- Education: University of Birmingham
- Occupations: Founder & CEO of Shoobs

= Louise Broni-Mensah =

British businesswoman

Louise Broni-Mensah is the founder of UK start-up Shoobs (pronounced Shubz), an event discovery and booking platform with an emphasis on music pioneered by Black people, which is often labelled as urban music. In 2019 the Financial Times named her as one of 100 most influential Black, Asian and minority ethnic leaders in technology.

== Early life and education ==
Broni-Mensah is the eldest of four children, born to Ghanaian parents who worked in finance. Her brother is Edwin Broni-Mensah, the founder of the charity GiveMeTap. She was raised in Edmonton, London, and found a passion for mathematics and music. At the age of 5, Broni-Mensah experienced prejudice at primary school, "I was met with shrills from other children during playtime, who couldn't contemplate the idea of playing with a black girl". In secondary school she was repeatedly denied access to higher level maths classes despite achieving the highest grades in the intermediate class. Broni-Mensah credits the actions of her parents, who escalated this issue to the headmistress, for enabling her to move classes.

Between 2000 and 2003 Broni-Mensah studied mathematical economics at the University of Birmingham, and continued her love of music by working for the radio station Burn FM as a breakfast DJ and drive-time DJ. She took on a role for Sony music and Relentless Records to promote events and artists on campus.
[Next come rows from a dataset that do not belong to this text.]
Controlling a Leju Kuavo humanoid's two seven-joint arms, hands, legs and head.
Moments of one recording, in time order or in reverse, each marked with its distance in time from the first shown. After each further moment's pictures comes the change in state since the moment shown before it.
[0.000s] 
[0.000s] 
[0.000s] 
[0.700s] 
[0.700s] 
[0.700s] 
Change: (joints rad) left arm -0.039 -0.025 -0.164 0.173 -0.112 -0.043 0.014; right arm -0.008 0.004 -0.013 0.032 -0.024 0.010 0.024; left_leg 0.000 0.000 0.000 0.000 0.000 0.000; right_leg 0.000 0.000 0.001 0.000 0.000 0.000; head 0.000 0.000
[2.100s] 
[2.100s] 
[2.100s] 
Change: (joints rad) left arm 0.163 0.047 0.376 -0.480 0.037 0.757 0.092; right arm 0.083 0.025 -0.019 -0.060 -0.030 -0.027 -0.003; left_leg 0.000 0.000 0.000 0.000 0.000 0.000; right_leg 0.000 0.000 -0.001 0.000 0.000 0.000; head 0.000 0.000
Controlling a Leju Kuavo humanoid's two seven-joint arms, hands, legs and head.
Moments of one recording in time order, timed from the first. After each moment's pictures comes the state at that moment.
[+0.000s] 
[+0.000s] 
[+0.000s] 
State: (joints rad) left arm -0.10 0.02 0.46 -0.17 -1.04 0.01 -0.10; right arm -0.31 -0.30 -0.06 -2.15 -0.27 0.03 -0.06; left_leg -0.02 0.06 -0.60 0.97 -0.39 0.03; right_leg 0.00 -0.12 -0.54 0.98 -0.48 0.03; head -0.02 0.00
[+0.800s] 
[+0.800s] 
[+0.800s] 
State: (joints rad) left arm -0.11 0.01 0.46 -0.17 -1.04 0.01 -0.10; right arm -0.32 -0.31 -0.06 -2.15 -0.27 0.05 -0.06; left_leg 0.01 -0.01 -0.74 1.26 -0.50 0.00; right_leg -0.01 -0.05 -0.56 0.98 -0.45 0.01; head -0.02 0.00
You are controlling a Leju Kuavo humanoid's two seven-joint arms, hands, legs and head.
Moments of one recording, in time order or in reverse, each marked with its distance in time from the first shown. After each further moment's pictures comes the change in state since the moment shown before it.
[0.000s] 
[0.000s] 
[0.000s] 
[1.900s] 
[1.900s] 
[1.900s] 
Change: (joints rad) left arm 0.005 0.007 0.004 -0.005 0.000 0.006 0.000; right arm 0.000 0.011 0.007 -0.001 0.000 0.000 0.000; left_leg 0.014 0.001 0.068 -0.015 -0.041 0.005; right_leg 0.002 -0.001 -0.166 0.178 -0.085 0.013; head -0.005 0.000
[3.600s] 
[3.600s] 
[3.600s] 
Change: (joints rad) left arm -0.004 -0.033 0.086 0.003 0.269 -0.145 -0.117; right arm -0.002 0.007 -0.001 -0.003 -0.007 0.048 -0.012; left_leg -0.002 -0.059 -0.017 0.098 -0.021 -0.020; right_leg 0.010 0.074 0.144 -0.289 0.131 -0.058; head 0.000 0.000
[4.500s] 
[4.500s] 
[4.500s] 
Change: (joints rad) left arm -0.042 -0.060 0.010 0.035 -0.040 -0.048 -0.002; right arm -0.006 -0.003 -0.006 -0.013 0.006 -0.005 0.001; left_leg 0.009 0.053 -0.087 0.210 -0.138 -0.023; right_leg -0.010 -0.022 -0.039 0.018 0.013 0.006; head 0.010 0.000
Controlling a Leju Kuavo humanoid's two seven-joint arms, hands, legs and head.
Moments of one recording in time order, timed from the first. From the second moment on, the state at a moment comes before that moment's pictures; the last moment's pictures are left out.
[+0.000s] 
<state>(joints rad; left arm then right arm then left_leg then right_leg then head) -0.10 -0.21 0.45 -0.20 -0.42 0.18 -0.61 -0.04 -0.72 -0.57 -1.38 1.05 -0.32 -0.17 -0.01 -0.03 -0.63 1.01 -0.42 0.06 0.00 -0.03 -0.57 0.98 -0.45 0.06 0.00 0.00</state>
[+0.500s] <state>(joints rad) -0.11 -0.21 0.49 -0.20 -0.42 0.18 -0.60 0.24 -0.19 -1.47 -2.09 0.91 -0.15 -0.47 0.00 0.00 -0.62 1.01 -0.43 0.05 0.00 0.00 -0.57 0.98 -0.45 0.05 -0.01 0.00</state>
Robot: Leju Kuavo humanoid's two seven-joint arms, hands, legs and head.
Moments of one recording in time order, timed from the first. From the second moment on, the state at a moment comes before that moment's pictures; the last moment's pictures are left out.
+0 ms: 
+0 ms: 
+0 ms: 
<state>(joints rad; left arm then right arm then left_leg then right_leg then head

She was inspired by P. Diddy and his route into music through taking on a College Marketing Rep position for Columbia Records. Her initial contact with Sony was to cold-call "a random number I found on Google".

== Career ==
Broni-Mensah worked for UBS Investment Bank as a junior trader after university, where she found the day-to-day work lacking in excitement. In interviews, Broni-Mensah reflects on the pressure she felt to pursue a technical degree as her mother "wasn't too keen on me doing something like media studies". In hindsight, she has no regrets on her career journey despite having to work a second job in her spare time as a manager of a hip-hop artist and event organiser. She took this longer route into the media business because she felt that there was not enough support, such as financial backing, for inner city young adults born to immigrant parents to take risks.

=== Shoobs ===
Broni-Mensah was inspired to start Shoobs after spending many days searching for events for a night out, but found many events, especially those held on a regular basis, required tickets to be purchased in-person, or only advertised using flyers. In particular, she found promotion of black music events lacking. She began working on Shoobs as a solo founder in 2010 - at the time, Shoobs was the only black entertainment event ticketing site in the UK. Shoobs is a slang term for party. The vision for Shoobs is to "build a community of people who come to us to figure out how to spend their Friday and Saturday nights”.

Broni-Mensah secured funding from the Bright Ideas Trust owned by Tim Campbell, the first winner of the UK TV programme The Apprentice, using the fund to create the first version of the online platform. She would then win the Shell LiveWIRE Grand Idea award in 2010.

In 2014 Broni-Mensah left London to join Y Combinator, a startup accelerator where she received support from Geoff Ralston and Aaron Harris. She became the first Black female entrepreneur to secure capital from a Silicon Valley seed fund. In 2014 Shoobs had 1027 organisers signed up, with more than 100,000 tickets sold in 2013.

In 2018 Broni-Mensah was interviewed by the BBC as part of their series CEO Secrets. In 2019 the Evening Standard interviewed Broni-Mensah as part of their Women Tech Charge series.

In 2019, the BBC interviewed Louise about her expansion plans for Shoobs.

She is the alumnus of the Ernst and Young Winning Women Programme and the Morgan Stanley Innovation Lab in New York.

On the subject of the advantages or disadvantages of being a female founder, Broni-Mensah comments "I am a solo non-technical first-time female founder from London, so it is difficult to pinpoint which one of those attributes has been the most disadvantageous!". On the subject of racism in the music industry, Broni-Mensah has spoken out about the treatment of black event organisers and attendees, having witnessed for example, the actions of bouncers who disproportionally turn away black men from events.

Broni-Mensah has plans to internationalise Shoobs into African markets following the growth of African music such as Afrobeats and Afroswing into the UK and across the world. In contrast with early concerns that this market would be niche, Broni-Mensah states "Often when you are doing something really groundbreaking you've got to be ahead of the curve and that's what we’ve done at Shoobs so it's great to see how well Urban is being received now.'

== Awards ==
In 2019 Broni-Mensah was named in the Financial Times and Inclusive Boards list as one of the 100 most influential black, Asian and minority ethnic leaders in technology.

Broni-Mensah was recognised as one of Britain's most influential Black people under 40 by Powerful Media.